The first of several offshore surveys commenced in 2023 for a geotechnical investigation to gather soil and geotechnical data for developing an engineering ground model for the wind farm which will be located approximately 50 miles off the Scottish coast floating in the North Sea. Known as Marram Wind, the project is being developed in a partnership between ScottishPower and Shell. It has a proposed generating capacity of 3GW.

“We always expect to come across wrecks when carrying out works like this, but these tend to be smaller vessels and known to the authorities,” said Colin Anderson, Development Manager for MarramWind. “This really is an extraordinary find, given that our seabed surveys – which give us vital information about seabed conditions and what that means for the development of MarramWind – covered a distance of around 6,000 miles.”

Among the several discoveries during the survey work, they located a wreck which has been identified as the Tobol, a Russan-flagged merchant ship that was torpedoed by a German U-boat on September 11, 1917. 

Built in 1901 by a shipyard in Sunderland near Newcastle upon Type, a famous shipbuilding district, she was first known as the Cheltenham. She was 3,700 tons and measured 100 meters (328 feet) in length. Helping the teams to identify the ship, she had a distinctive look with a “turret deck” design. 

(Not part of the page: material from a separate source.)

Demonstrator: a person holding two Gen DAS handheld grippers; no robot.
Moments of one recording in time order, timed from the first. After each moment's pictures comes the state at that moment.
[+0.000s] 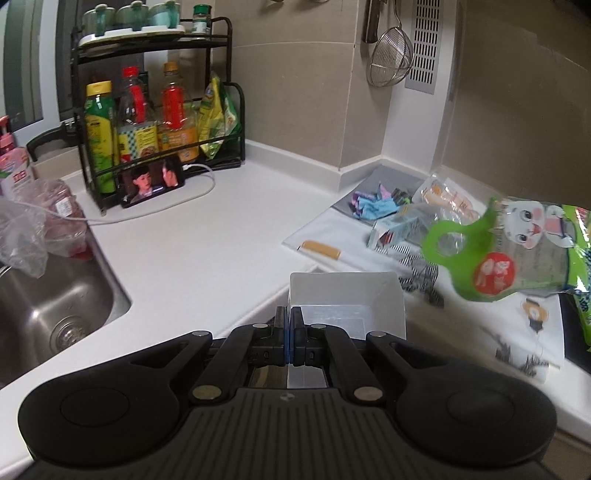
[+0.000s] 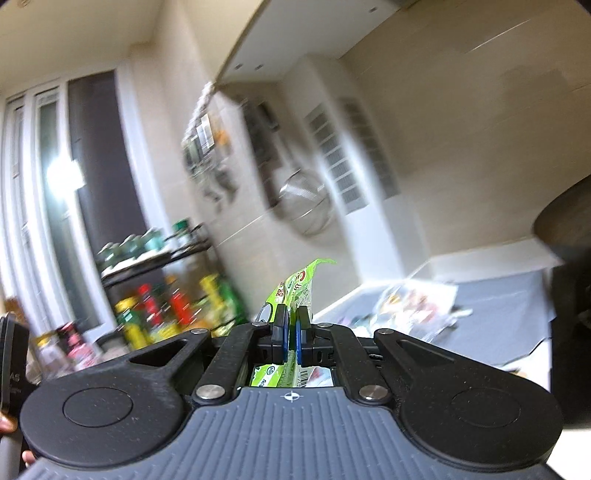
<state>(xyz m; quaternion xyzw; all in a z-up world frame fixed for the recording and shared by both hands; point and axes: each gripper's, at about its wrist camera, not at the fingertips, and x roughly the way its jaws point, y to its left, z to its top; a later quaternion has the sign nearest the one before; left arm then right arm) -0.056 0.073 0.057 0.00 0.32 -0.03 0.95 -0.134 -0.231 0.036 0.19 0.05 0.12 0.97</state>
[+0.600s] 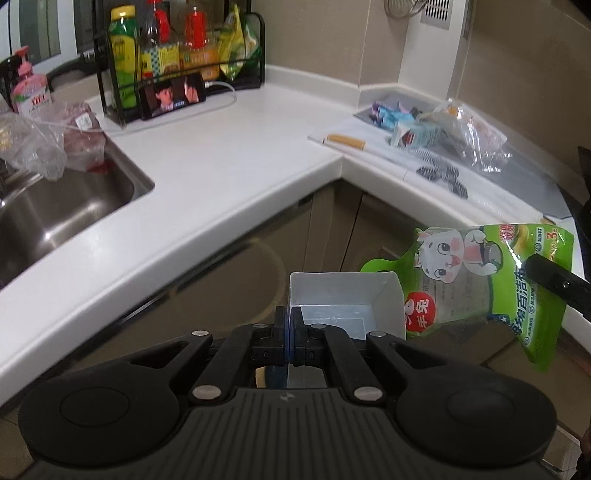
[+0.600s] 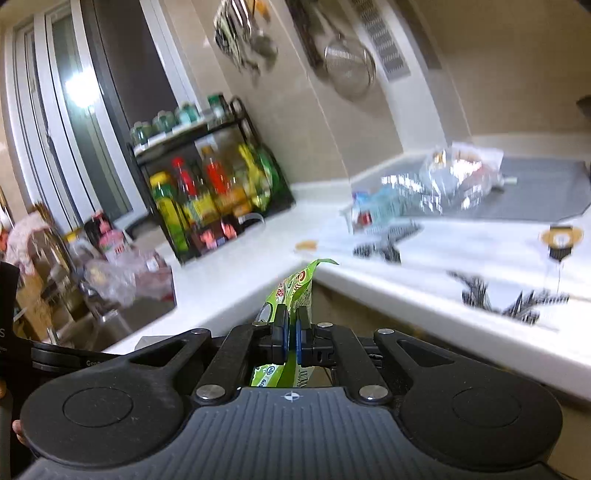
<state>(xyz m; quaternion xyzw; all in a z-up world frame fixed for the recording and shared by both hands) -0.110 0.096 -0.020 0.00 0.40 -0.02 0.91 -0.145 -0.159 -0.033 0.16 0.22 0.17 0.95</state>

Historians report the vessel had an unusual career, as she was captured by the Russian Navy in 1904 and transferred into the Russian Imperial Navy which renamed her Tobol. In 1916, she was passed to the Russian Volunteer Fleet and records show she was sailing from Blyth, a port in the north of England, bound for Arkhangelsk, Russia. 

“This discovery of a small – but important ­– piece of a collective national jigsaw puzzle of marine heritage, speaks not only to the global nature of international commerce and alliances in the early 20th century, but also to the interconnectedness and competitiveness of national interests at the time, something still relevant today,” said Toby Gane, Marine and Coastal Cultural Heritage and Archaeology Lead for WSP. “It’s incredible that – more than a century on ­– we finally have a sense of where the SS Tobol likely went down thanks to MarramWind.”

The company reports an exclusion zone was established around the wreck and relevant authorities including the UK Hydrographic Office and Historic Environment Scotland have been notified of the find. Discussions are ongoing to establish a long-term archaeological exclusion zone to ensure the wreck of the SS Tobol is protected and preserved.